Bloc researchers present their work in the 13th IBEC Symposium

The 13th IBEC Symposium took place, from the 27th to the 28th October 2020 under the motto “Future and Precision Medicine”. For the first time, this event was held online, due to the COVID-19 pandemic situation. It counted with the participation of more than 400 registered attendees, who gave 18 flash presentations and presented 106 posters.

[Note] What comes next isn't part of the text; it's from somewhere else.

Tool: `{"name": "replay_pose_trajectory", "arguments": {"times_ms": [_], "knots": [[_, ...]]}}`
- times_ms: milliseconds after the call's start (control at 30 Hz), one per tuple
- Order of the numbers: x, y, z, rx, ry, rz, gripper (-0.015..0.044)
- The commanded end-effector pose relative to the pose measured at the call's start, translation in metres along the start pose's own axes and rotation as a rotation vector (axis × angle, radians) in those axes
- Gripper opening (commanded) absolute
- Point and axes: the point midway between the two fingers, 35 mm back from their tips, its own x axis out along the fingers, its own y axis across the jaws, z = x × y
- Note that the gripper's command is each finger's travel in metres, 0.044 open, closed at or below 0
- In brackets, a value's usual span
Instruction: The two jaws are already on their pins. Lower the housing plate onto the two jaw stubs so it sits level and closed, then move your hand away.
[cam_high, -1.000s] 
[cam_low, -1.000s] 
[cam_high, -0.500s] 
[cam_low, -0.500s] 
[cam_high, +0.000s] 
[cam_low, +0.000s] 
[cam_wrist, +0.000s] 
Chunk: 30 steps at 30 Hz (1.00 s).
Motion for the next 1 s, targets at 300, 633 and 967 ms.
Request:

Top international researchers, such as Robert Langer from the MIT, Ada Cavalcanti from the University of Heidelberg and the Max Plank Institute and Raquel Yotti, Director of the Carlos III Health Institute, contributed to this high  level event on Bioengineering for Health.

BLOC researchers from the “Biosensors for bioengineering” laboratory at IBEC, in Barcelona, also participated showing their latest results.

Jose Yeste, postdoc researcher, gave a flash presentation where he talked about in situ metabolomic analysis, magnetic resonance spectroscopy and imaging using dynamic nuclear polarisation (DNP-MR) with the aim to monitor diseases and evaluate drug response.

The other contribution of BLOC came from Marc Azagra, a PhD student from the same research group at IBEC. Marc presented a poster with an innovative protocol to analyse biomarkers for Myotonic dystrophy type1 in patient-derived tissues via nuclear magnetic resonance (NMR) spectroscopy. Irene Marco-Rius and Javier Ramón, coordinators of BLOC Project, were also co-authors of the poster.

Next year BLOC Project will be present in other international events with many more posters and presentations.

Barcelona hosts the kick-off meeting of the EU project BLOC

The Kick-Off meeting of the FET-Open EU project BLOC (Benchtop NMR for Lab-on-chip), an initiative led by Javier Ramón and Irene Marco from the Institute for Bioengineering of Catalonia in Barcelona (IBEC), took place this week in Barcelona.

The event has brought together all the partners of the project, who have taken the opportunity to introduce themselves and explain their roles and responsibilities. The consortium members also presented the main production and research lines of the project and defined the work plan for the following months.

Among the beneficiaries of BLOC there are two research centres: the Institute for Bioengineering of Catalonia (IBEC), which covers most bioengineering fields, from basic research to medical applications, and the Consorci Institut d’Investigacions Biomèdiques August Pi i Sunyer (IDIBAPS), a public research centre dedicated to translational research in the field of biomedicine.

Moreover, the consortium counts on two high-tech companies: Oxford Instruments (OI), a leading provider of high technology solutions, information and support for industry and research, and Multiwave Technologies AG (MW), a deep science technology company incubating, developing and bringing to market a portfolio of metamaterial innovations.

Main Production and Research Lines

All the partners of BLOC will work together until 2022 to make our lives easier by offering us new approaches to metabolic disease modelling and drug discovery. Concretely, partners will develop a new technology based on magnetic resonance spectroscopy and imaging using dynamic nuclear polarisation (DNP-MR) integrated with organ-on-a-chip (OOC) devices to monitor disease and evaluate drug response in OOC models.

As a proof-of-concept, the project will fabricate a biomimetic multi OOC integrated device composed of liver spheroids and pancreatic islets and develop the necessary DNP-MR hardware and software to study metabolic diseases and for future drug screening applications.

Organ-on-a-chip (OOC) devices offer new approaches to metabolic disease modelling and drug discovery by providing biologically relevant models of tissues and organs in vitro integrated with sensing technology. As such, OOC devices have the potential to revolutionise the pharmaceutical industry by enabling reliable and high predictive in vitro testing of drug candidates.

To date, the capability to miniaturise microfluidic systems and advanced tissue fabrication procedures have enabled researchers to create multiple tissues on a chip with a high degree of control over experimental variables for high-content screening applications.